→ **Task description**: What appears from the line containing "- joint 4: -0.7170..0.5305" to the end of the listing below should be copied exactly, with no other lines.

→ **Input data**:
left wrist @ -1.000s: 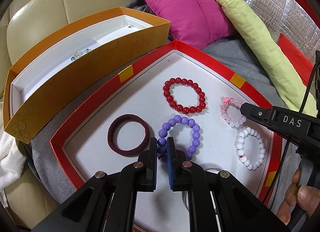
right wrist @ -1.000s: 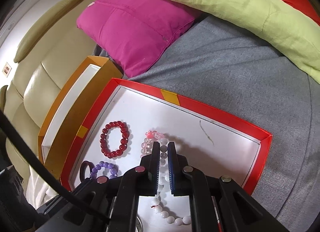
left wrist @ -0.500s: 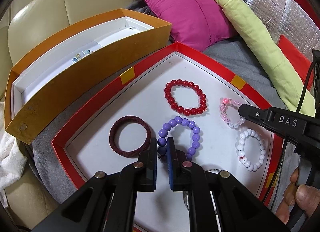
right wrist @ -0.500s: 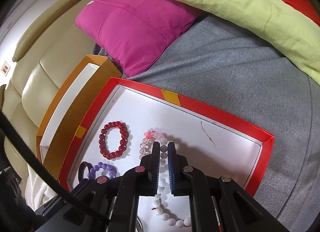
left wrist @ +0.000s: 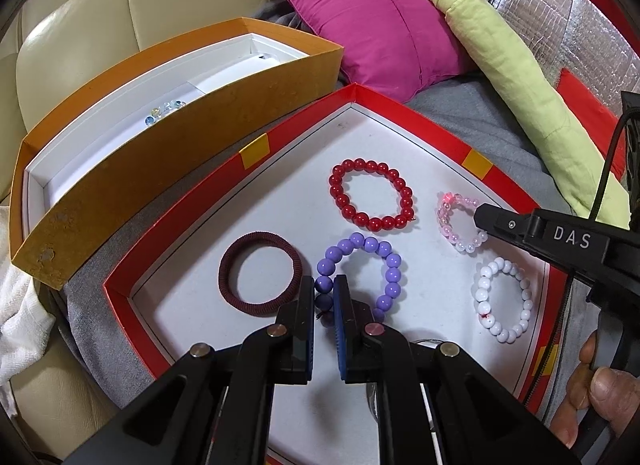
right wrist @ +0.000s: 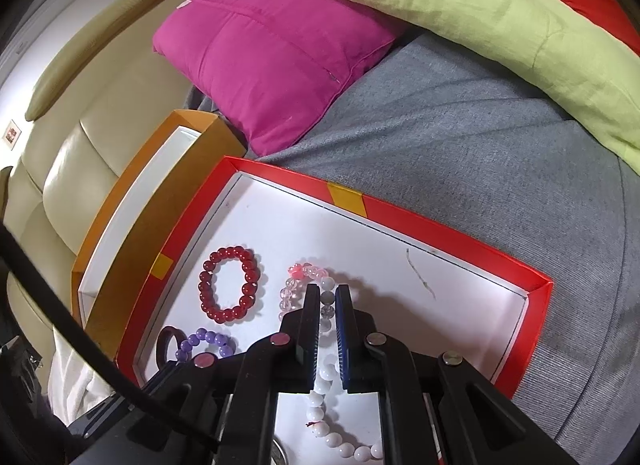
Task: Organize jewelry
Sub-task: 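Open both tools to release the bracelets in the tray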
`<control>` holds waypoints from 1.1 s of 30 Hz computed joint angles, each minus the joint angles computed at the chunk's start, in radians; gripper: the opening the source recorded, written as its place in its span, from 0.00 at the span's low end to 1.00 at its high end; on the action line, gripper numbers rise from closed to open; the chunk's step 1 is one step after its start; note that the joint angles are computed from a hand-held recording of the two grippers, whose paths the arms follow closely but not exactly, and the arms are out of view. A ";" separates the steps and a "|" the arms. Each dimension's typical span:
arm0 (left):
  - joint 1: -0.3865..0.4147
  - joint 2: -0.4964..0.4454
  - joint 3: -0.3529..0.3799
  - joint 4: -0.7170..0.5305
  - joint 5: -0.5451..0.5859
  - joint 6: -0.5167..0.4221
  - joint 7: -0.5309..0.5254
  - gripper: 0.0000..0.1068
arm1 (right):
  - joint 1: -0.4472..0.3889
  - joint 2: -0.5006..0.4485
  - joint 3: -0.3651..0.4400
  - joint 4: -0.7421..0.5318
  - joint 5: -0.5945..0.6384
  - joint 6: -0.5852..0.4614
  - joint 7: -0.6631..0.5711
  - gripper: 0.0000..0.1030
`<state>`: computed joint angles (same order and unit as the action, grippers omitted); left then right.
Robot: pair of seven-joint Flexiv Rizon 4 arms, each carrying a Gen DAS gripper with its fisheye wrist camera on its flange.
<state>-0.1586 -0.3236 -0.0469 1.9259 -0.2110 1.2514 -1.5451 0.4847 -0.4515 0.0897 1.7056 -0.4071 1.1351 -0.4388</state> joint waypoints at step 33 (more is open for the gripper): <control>-0.005 -0.004 0.008 -0.009 0.030 -0.006 -0.015 0.09 | 0.005 -0.002 0.002 -0.010 -0.002 -0.027 0.004 0.09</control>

→ **Result of the exercise**:
  - joint 4: -0.7170..0.5305
  - joint 5: -0.5451..0.5859
  - joint 6: -0.5167..0.4221
  - joint 7: -0.5309..0.5254
  - gripper: 0.0000..0.1068
arm1 (right):
  - joint 1: -0.4472..0.3889
  - joint 2: -0.5006..0.4485
  - joint 3: -0.3651..0.4400
  - joint 4: -0.7421..0.5318
  - joint 5: -0.5945..0.6384
  - joint 6: -0.5852..0.4614
  - joint 7: -0.6631..0.5711
  - gripper: 0.0000..0.1030
`<state>`: computed joint angles (same order and unit as the action, grippers omitted); left then right.
Robot: pair of seven-joint Flexiv Rizon 4 arms, each carrying a Gen DAS gripper with its fisheye wrist camera on its flange.
<state>-0.1586 -0.3236 -0.0469 1.9259 -0.2110 1.2514 -1.5451 0.4847 -0.4515 0.0897 1.7056 -0.4071 1.1351 -0.4388</state> joint waypoints at step 33 (more is open for the gripper): <control>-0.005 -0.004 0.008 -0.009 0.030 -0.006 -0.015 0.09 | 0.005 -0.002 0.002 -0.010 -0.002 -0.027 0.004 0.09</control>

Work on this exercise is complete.